Location
- 333 Mountain Heritage High School Rd Burnsville, North Carolina United States 35°54′31″N 82°20′00″W﻿ / ﻿35.9085°N 82.3332°W

Information
- Type: Public
- Motto: Learning for Life
- Established: 1976 (50 years ago)
- School district: Yancey County Schools
- CEEB code: 340525
- Principal: Daron Williams
- Teaching staff: 46.52 (FTE)
- Grades: 9–12
- Enrollment: 633 (2023-2024)
- Student to teacher ratio: 13.61
- Colors: Green, black, and white
- Athletics: Conference 42
- Nickname: Cougars
- Rival: Mitchell High School
- Newspaper: Heritage Highlight
- Yearbook: The Trillium
- Feeder schools: East Yancey Middle School, Cane River Middle School
- Website: mhhs.yanceync.net

= Mountain Heritage High School =

American public school in North Carolina

Mountain Heritage High School is a public high school in Burnsville, North Carolina, United States. It is the sole public high school serving Yancey County Schools district. Both YCS public middle schools, East Yancey and Cane River, feed into Mountain Heritage. As of 2025 it is classified by NCHSAA as a 3A institution, having been reclassified from 1A in 2021.

==History==
Mountain Heritage was established in 1976 when East Yancey High School merged with Cane River High School to form a single high school for the district.

==Academics==
Mountain Heritage offers college prep, career and technical education, and special education courses. Eight Advanced Placement courses are offered, and students are permitted to register for courses at Mayland Community College as part of their dual enrollment program. Mountain Heritage received a B rating for academics in the 2013-2014 school year from Public Schools of North Carolina.

==Athletics==
The Mountain Heritage Cougars participate in the 2A/3A Western Highlands Conference. In the fall, the school offers cheerleading, cross country, football, men's soccer, women's tennis, volleyball, and women's golf. In the winter, the school offers cheerleading, men's basketball, women's basketball, and wrestling. In the spring, the school offers men's golf, women's soccer, softball, men's tennis, track, and baseball.
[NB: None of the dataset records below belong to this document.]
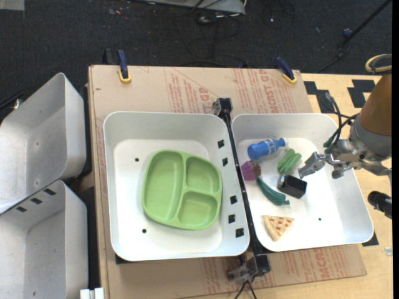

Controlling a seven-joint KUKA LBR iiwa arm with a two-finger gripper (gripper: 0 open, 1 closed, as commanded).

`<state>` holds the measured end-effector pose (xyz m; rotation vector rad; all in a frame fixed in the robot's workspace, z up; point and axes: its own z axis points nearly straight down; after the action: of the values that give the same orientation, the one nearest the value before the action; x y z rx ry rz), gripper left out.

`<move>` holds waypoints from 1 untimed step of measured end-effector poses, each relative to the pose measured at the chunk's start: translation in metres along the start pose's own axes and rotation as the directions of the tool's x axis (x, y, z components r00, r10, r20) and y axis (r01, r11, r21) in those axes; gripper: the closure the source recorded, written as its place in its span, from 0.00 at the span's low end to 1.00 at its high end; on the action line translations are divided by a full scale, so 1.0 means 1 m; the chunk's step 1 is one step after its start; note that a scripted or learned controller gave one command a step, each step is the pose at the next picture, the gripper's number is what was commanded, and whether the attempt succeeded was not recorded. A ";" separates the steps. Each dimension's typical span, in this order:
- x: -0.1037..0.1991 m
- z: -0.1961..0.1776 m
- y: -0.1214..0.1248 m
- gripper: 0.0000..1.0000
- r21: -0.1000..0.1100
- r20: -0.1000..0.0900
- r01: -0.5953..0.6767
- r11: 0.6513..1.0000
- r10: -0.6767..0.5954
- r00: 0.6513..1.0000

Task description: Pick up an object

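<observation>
Over the right bin (349, 229), the tool (312, 165) hangs just right of a small black object (292, 186); whether it is parted or holding anything cannot be told.

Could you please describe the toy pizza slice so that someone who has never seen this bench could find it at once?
Look in the right-hand white bin, the one beside the bin holding the green divided plate. The pizza slice lies alone near that bin's front edge, below the cluster of a blue bottle and green pieces. It is the one tan, red-dotted wedge.
</observation>
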<state>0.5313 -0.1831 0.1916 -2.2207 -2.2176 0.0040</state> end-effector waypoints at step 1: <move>0.004 0.045 -0.004 0.00 0.001 -0.001 0.001 1.000 -0.001 1.000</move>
<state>0.5270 -0.1786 0.1471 -2.2190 -2.2179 0.0036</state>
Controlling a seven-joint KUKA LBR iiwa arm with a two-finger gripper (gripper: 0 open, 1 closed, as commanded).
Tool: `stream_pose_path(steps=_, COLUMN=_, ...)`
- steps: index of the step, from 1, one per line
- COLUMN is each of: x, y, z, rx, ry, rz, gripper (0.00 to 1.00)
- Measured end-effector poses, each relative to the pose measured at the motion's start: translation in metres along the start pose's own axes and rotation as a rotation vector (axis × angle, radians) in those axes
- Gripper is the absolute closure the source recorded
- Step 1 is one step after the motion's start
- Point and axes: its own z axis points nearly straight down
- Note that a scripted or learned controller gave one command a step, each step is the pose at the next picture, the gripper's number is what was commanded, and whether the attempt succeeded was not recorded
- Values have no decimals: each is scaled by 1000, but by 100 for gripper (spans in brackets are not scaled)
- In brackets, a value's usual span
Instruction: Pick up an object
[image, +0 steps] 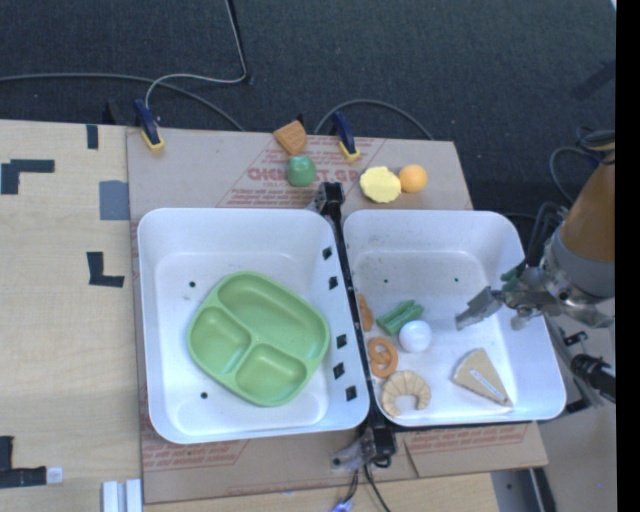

In 2009, the Mountain Heritage football team traveled to the first state championship game in the team's history, but was defeated by Tarboro High School 28-3.

In 2019, the girls' basketball team completed a 29-0 undefeated season and earned the school's first ever team state championship under coach Susie Shelton, beating Farmville Central 63–53 at Reynolds Coliseum in Raleigh.